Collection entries
%%

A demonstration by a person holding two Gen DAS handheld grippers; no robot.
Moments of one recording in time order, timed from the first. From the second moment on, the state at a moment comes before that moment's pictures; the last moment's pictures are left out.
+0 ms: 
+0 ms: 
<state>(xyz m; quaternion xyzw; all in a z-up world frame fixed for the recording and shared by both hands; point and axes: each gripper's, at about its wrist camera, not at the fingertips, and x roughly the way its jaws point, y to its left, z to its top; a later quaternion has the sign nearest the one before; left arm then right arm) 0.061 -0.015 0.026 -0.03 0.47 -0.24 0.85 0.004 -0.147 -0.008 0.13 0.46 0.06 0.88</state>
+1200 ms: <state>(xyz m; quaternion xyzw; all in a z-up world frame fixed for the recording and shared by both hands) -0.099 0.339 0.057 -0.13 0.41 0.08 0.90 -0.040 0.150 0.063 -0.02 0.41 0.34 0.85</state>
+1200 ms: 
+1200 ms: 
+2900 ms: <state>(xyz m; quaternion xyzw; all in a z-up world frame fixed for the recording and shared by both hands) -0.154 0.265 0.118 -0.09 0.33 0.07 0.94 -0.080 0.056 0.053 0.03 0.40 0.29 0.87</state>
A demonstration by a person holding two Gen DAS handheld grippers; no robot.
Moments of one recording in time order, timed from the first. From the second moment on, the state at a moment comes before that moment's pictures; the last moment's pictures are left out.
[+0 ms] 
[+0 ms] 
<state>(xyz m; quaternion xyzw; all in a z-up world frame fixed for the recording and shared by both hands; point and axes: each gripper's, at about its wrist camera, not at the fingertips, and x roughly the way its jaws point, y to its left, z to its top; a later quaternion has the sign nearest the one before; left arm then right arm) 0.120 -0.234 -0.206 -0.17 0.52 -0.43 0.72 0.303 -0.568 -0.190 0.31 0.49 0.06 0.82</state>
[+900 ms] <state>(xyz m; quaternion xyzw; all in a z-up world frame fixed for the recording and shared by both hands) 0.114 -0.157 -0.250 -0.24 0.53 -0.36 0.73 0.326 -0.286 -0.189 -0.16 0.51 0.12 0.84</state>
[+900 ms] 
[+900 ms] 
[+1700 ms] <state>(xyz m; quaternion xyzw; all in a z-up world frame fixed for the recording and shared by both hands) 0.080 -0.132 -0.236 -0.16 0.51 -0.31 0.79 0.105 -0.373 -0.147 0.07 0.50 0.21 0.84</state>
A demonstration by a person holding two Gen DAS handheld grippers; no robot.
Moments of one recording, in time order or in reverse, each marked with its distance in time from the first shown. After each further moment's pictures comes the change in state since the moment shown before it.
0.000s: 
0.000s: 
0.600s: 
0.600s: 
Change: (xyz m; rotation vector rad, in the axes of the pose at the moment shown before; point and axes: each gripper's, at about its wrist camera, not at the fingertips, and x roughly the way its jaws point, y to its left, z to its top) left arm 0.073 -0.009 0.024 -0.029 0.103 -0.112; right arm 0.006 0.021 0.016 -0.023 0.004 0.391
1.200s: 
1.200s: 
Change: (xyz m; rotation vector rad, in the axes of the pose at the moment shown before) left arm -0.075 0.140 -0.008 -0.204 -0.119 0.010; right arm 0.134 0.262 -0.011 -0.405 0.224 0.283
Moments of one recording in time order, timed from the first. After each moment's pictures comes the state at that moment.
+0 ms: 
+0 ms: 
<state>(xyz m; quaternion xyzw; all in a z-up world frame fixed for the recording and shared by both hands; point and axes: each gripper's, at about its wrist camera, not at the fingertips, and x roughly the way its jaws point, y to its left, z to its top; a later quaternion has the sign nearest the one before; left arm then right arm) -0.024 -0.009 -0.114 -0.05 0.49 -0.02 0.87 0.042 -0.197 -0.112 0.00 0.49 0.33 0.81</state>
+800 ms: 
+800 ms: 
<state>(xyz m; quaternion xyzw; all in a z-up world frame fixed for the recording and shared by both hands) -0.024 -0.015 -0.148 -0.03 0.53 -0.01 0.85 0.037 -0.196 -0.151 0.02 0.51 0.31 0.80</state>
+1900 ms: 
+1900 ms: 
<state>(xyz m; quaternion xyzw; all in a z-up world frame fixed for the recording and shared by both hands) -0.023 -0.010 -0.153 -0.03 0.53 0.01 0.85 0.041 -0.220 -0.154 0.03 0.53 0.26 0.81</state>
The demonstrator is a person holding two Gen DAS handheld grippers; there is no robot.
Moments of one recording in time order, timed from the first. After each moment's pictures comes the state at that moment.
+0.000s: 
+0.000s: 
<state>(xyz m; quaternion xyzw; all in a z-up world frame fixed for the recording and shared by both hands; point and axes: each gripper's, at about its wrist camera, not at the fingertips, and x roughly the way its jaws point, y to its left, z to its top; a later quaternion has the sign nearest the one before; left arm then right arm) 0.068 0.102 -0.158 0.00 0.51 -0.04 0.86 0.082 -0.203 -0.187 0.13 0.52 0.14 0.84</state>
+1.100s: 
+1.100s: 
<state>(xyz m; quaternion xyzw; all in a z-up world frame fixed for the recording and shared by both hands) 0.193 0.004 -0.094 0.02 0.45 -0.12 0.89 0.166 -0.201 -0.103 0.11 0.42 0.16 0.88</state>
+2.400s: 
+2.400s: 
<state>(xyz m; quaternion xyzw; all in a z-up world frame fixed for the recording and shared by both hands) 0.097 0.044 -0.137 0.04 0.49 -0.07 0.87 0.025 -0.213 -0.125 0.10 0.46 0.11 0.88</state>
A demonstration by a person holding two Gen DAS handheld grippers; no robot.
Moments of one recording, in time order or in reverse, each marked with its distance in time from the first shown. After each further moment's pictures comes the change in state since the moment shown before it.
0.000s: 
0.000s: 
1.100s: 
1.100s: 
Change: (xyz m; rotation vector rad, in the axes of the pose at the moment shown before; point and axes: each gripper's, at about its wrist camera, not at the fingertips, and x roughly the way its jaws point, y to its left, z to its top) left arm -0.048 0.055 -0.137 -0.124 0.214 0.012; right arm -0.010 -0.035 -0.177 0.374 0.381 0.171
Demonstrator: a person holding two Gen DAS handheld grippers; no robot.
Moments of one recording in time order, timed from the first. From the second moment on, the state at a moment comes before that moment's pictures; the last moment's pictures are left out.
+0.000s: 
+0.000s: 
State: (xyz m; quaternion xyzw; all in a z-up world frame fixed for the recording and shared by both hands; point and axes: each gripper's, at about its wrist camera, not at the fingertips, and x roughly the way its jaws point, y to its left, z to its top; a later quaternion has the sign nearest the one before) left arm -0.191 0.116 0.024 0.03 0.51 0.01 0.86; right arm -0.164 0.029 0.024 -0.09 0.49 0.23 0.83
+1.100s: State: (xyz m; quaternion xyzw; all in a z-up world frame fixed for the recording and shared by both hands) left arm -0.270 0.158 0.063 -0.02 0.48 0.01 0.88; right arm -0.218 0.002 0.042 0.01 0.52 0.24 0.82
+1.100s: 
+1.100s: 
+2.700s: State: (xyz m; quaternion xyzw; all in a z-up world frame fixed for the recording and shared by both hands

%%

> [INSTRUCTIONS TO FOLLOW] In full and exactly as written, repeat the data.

> [EXERCISE SOLUTION]
A demonstration by a person holding two Gen DAS handheld grippers; no robot.
Moments of one recording in time order, timed from the first. From the second moment on, the state at a moment comes before that moment's pictures; the last moment's pictures are left out.
+0 ms: 
+0 ms: 
<state>(xyz m; quaternion xyzw; all in a z-up world frame fixed for the recording and shared by both hands; point and axes: each gripper's, at about its wrist camera, not at the fingertips, and x roughly the way its jaws point, y to its left, z to its top; a later quaternion has the sign nearest the one before; left arm then right arm) 0.061 -0.015 0.026 -0.03 0.47 -0.24 0.85 0.004 -0.147 -0.008 0.13 0.46 0.06 0.88</state>
+1200 ms: <state>(xyz m; quaternion xyzw; all in a z-up world frame fixed for the recording and shared by both hands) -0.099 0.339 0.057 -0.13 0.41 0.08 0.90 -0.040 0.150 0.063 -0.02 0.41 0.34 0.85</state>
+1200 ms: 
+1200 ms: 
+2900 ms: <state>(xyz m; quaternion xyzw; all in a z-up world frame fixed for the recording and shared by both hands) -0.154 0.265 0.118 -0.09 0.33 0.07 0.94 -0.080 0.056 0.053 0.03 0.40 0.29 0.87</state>
A demonstration by a person holding two Gen DAS handheld grippers; no robot.
Moments of one recording in time order, timed from the first. From the second moment on, the state at a moment comes before that moment's pictures; the last moment's pictures are left out.
[+0 ms] 
[+0 ms] 
<state>(xyz m; quaternion xyzw; all in a z-up world frame fixed for the recording and shared by both hands; point and axes: each gripper's, at about its wrist camera, not at the fingertips, and x roughly the way its jaws point, y to its left, z to its top; a later quaternion has the sign nearest the one before; left arm then right arm) 0.120 -0.234 -0.206 -0.17 0.52 -0.43 0.72 0.303 -0.568 -0.190 0.31 0.49 0.06 0.82</state>
[+900 ms] <state>(xyz m; quaternion xyzw; all in a z-up world frame fixed for the recording and shared by both hands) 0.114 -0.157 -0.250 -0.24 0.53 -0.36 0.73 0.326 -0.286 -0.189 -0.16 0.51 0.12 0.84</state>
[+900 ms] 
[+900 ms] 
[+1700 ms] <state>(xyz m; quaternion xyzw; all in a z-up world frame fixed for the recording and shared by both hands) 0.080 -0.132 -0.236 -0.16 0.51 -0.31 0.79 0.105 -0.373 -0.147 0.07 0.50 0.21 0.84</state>
A demonstration by a person holding two Gen DAS handheld grippers; no robot.
Moments of one recording, in time order or in reverse, each marked with its distance in time from the first shown. After each further moment's pictures comes the change in state since the moment shown before it.
0.000s: 
0.000s: 
0.600s: 
0.600s: 
Change: (xyz m; rotation vector rad, in the axes of the pose at the moment shown before; point and axes: each gripper's, at about its wrist camera, not at the fingertips, and x roughly the way its jaws point, y to its left, z to its top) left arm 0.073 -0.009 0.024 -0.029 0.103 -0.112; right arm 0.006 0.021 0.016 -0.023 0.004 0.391
1.200s: 
1.200s: 
Change: (xyz m; rotation vector rad, in the axes of the pose at the moment shown before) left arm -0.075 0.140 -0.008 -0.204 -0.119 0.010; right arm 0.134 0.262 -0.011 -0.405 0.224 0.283
Moments of one recording in time order, timed from the first. After each moment's pictures comes the state at that moment.
+0 ms: 
+0 ms: 
<state>(xyz m; quaternion xyzw; all in a z-up world frame fixed for the recording and shared by both hands; point and axes: each gripper's, at about its wrist camera, not at the fingertips, and x roughly the way its jaws point, y to its left, z to its top; a later quaternion has the sign nearest the one before; left arm then right arm) -0.024 -0.009 -0.114 -0.05 0.49 -0.02 0.87 0.042 -0.197 -0.112 0.00 0.49 0.33 0.81</state>
+800 ms: 
+800 ms: 
<state>(xyz m; quaternion xyzw; all in a z-up world frame fixed for the recording and shared by both hands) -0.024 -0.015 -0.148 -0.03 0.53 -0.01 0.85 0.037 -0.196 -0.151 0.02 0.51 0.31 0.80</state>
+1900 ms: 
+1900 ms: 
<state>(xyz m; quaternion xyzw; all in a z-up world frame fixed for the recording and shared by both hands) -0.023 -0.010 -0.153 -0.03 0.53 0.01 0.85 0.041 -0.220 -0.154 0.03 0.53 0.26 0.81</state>
The demonstrator is a person holding two Gen DAS handheld grippers; there is no robot.
Moments of one recording in time order, timed from the first. After each moment's pictures comes the state at that moment.
+0.000s: 
+0.000s: 
<state>(xyz m; quaternion xyzw; all in a z-up world frame fixed for the recording and shared by both hands; point and axes: each gripper's, at about its wrist camera, not at the fingertips, and x roughly the way its jaws point, y to its left, z to its top; a later quaternion has the sign nearest the one before; left arm then right arm) 0.068 0.102 -0.158 0.00 0.51 -0.04 0.86 0.082 -0.203 -0.187 0.13 0.52 0.14 0.84</state>
+1.100s: 
+1.100s: 
<state>(xyz m; quaternion xyzw; all in a z-up world frame fixed for the recording and shared by both hands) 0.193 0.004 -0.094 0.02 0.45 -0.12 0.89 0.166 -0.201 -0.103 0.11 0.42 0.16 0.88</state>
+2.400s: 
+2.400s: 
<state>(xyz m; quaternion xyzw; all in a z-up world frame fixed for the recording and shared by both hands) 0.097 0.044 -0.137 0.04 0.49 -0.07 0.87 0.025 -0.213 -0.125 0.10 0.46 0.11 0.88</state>
A demonstration by a person holding two Gen DAS handheld grippers; no robot.
Moments of one recording, in time order or in reverse, each marked with its distance in time from the first shown. After each further moment's pictures comes the change in state since the moment shown before it.
0.000s: 
0.000s: 
1.100s: 
1.100s: 
Change: (xyz m; rotation vector rad, in the axes of the pose at the moment shown before; point and axes: each gripper's, at about its wrist camera, not at the fingertips, and x roughly the way its jaws point, y to its left, z to its top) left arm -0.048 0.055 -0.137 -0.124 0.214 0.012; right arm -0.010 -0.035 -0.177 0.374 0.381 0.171
Demonstrator: a person holding two Gen DAS handheld grippers; no robot.
Moments of one recording in time order, timed from the first. From the second moment on, the state at a moment comes before that moment's pictures; the last moment's pictures are left out.
+0.000s: 
+0.000s: 
State: (xyz m; quaternion xyzw; all in a z-up world frame fixed for the recording and shared by both hands; point and axes: each gripper's, at about its wrist camera, not at the fingertips, and x roughly the way its jaws point, y to its left, z to its top; a later quaternion has the sign nearest the one before) left arm -0.191 0.116 0.024 0.03 0.51 0.01 0.86; right arm -0.164 0.029 0.024 -0.09 0.49 0.23 0.83
+1.100s: State: (xyz m; quaternion xyzw; all in a z-up world frame fixed for the recording and shared by both hands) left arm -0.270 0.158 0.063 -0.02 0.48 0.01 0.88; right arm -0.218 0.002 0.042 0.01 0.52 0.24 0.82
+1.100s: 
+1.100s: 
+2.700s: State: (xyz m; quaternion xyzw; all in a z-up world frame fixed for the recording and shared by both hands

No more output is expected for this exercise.